→ WORK TASK
Could you set down the lines below, from the one containing "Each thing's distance" through the final line, exactly as written?

(AVAILABLE DATA)

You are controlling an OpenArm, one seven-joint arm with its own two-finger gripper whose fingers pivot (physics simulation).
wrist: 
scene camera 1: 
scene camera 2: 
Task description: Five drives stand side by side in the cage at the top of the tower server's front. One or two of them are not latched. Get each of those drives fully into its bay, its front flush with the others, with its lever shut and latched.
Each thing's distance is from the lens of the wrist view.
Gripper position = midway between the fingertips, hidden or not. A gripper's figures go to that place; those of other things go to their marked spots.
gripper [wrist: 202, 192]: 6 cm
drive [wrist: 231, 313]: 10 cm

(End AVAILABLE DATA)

→ ANSWER TO THE EXERCISE
Each thing's distance is from the lens of the wrist view.
Gripper position = midway between the fingertips, hidden or not. A gripper's figures go to that place; those of other things go to their marked spots.
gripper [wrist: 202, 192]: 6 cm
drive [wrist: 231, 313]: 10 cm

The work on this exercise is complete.